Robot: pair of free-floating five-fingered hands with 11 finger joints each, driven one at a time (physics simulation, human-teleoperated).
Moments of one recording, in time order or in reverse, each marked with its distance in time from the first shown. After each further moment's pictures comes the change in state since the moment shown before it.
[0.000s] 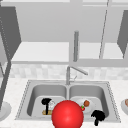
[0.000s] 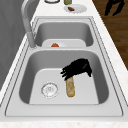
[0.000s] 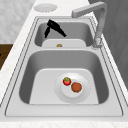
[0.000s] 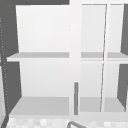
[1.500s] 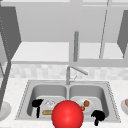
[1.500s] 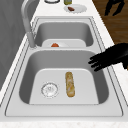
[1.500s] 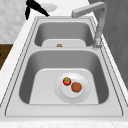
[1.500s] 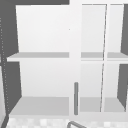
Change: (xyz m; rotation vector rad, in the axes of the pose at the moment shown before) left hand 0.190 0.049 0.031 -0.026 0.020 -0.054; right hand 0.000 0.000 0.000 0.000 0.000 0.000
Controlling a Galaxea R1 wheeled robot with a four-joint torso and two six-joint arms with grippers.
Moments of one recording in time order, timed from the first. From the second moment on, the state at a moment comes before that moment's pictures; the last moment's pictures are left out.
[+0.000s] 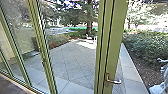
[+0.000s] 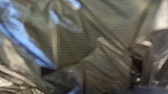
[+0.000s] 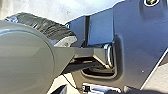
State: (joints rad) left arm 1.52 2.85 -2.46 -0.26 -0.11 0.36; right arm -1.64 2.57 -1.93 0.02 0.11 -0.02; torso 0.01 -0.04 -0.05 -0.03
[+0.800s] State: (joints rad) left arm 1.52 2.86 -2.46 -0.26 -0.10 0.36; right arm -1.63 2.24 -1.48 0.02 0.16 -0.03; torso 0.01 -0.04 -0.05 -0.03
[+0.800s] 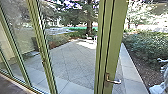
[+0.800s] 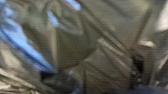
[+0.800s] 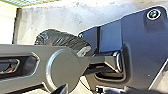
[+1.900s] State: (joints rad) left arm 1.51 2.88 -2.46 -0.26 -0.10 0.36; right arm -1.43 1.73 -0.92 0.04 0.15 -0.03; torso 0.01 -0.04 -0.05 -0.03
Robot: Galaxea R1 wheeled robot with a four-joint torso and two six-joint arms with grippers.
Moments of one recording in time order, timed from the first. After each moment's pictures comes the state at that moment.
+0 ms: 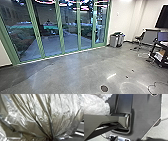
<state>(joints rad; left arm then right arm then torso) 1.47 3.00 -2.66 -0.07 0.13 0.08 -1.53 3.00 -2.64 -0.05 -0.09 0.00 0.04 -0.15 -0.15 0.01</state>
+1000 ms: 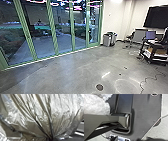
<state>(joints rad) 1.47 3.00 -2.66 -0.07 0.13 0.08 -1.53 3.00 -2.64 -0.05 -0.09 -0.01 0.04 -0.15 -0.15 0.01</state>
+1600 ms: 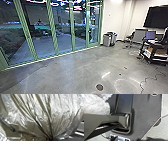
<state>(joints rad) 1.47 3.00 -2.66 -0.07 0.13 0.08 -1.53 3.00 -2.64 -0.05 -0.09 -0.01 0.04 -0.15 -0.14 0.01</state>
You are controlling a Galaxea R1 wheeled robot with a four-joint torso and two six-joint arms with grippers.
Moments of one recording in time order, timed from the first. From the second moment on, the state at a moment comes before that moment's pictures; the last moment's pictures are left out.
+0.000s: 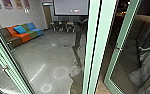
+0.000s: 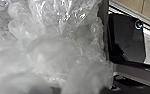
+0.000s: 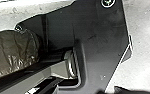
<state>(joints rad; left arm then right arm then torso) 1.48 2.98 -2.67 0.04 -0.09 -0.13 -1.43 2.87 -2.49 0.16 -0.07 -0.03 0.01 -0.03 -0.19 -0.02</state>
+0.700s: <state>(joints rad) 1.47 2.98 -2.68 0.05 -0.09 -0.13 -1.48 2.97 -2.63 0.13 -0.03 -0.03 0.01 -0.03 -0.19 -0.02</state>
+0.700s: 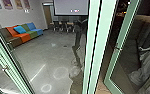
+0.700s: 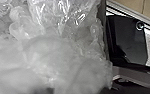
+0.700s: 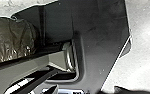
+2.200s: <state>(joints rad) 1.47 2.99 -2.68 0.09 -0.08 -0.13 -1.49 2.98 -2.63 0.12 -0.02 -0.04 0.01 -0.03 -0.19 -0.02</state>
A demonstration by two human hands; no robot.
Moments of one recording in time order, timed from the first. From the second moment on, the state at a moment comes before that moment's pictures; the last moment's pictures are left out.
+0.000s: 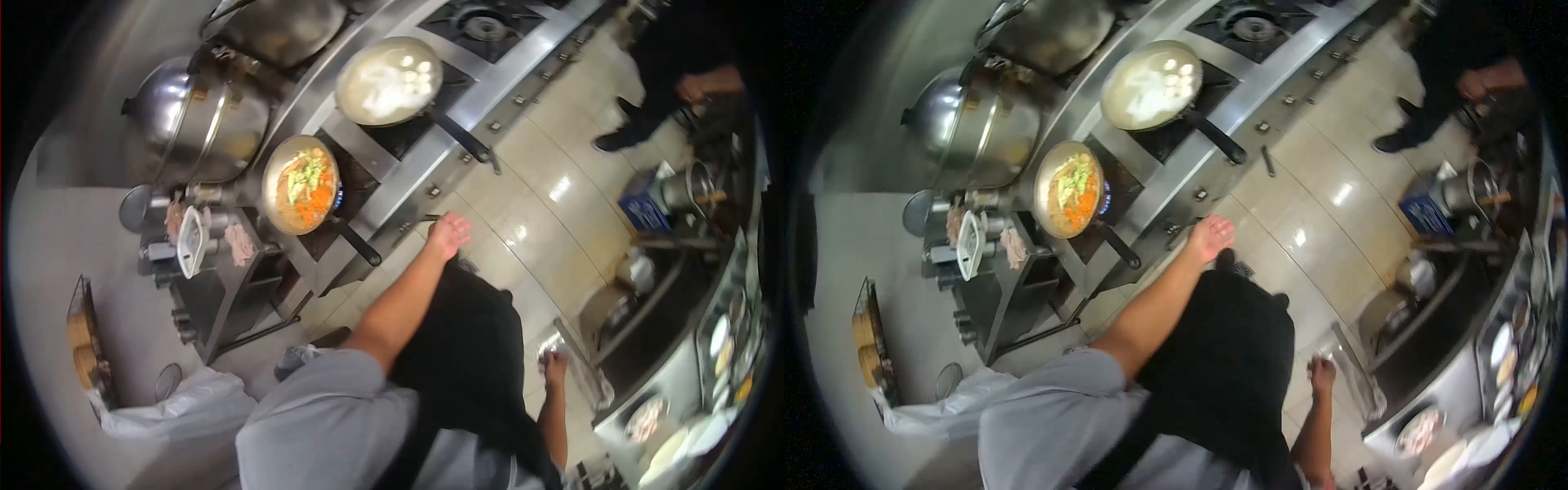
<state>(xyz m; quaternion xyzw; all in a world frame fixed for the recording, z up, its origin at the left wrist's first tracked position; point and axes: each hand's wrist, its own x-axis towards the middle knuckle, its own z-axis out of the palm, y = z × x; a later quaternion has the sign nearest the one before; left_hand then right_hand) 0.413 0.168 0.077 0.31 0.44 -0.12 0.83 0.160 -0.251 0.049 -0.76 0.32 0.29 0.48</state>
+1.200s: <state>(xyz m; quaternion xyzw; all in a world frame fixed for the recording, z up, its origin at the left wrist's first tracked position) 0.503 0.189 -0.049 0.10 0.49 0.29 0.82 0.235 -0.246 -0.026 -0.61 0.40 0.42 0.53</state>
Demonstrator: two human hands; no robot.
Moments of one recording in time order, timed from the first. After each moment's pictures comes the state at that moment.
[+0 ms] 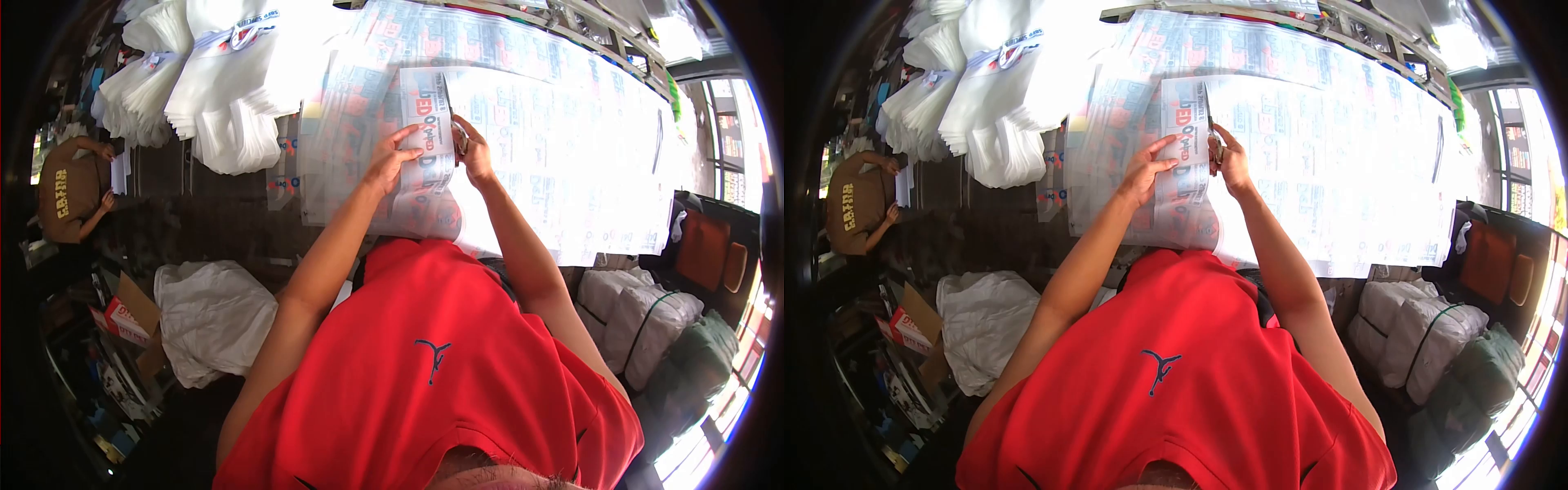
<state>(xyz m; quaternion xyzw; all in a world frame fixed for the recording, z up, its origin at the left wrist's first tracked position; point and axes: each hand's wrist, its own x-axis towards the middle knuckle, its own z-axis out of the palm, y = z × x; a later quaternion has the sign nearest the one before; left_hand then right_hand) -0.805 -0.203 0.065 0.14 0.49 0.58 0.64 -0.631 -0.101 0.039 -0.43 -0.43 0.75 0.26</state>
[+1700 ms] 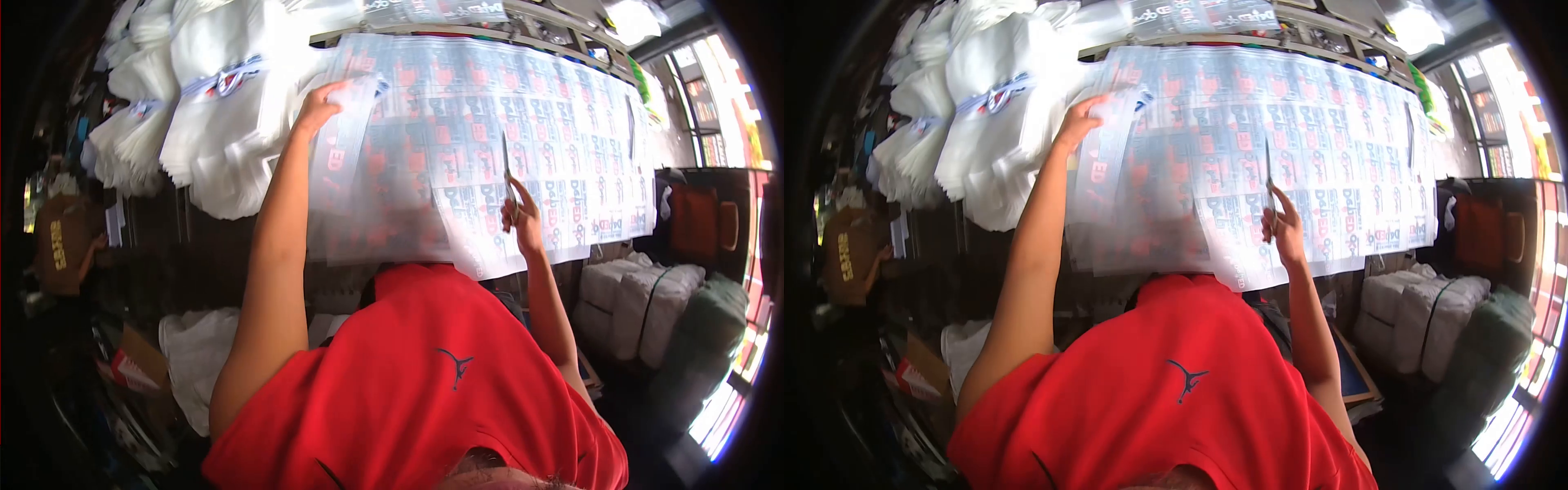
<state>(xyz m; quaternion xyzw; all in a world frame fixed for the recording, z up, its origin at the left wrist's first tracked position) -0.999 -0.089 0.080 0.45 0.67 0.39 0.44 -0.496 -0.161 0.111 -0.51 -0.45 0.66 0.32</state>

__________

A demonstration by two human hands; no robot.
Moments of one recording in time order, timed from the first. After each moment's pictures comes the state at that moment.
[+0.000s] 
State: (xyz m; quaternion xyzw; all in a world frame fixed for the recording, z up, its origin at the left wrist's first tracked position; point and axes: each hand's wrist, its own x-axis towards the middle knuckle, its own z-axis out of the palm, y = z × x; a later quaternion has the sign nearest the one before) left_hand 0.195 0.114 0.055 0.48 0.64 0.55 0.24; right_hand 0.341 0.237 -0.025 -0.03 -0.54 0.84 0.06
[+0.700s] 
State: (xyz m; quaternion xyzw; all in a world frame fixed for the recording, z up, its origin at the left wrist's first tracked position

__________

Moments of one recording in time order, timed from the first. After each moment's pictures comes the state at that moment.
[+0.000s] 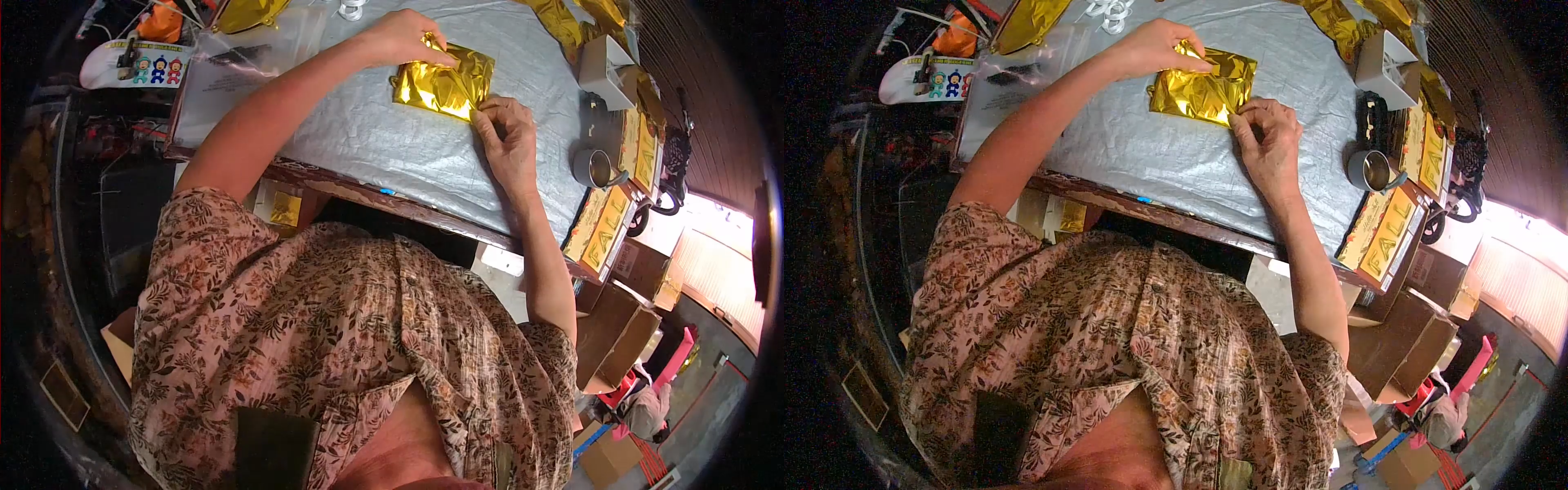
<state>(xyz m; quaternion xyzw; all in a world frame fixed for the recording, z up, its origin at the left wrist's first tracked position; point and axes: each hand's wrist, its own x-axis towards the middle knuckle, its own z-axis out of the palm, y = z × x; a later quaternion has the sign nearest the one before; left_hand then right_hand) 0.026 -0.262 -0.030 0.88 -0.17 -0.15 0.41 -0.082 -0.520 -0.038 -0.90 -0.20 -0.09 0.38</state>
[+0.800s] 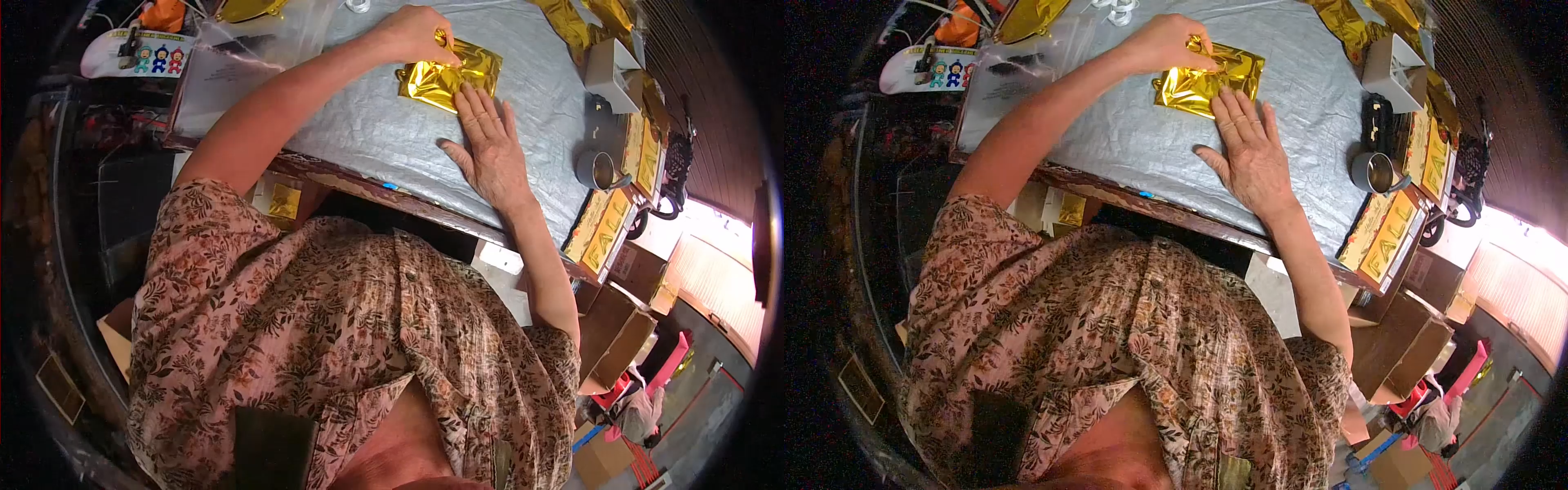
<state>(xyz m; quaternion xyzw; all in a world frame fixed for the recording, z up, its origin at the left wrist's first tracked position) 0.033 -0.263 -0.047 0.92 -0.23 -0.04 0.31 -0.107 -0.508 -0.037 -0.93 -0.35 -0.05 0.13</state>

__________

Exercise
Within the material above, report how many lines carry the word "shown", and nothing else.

Response area
2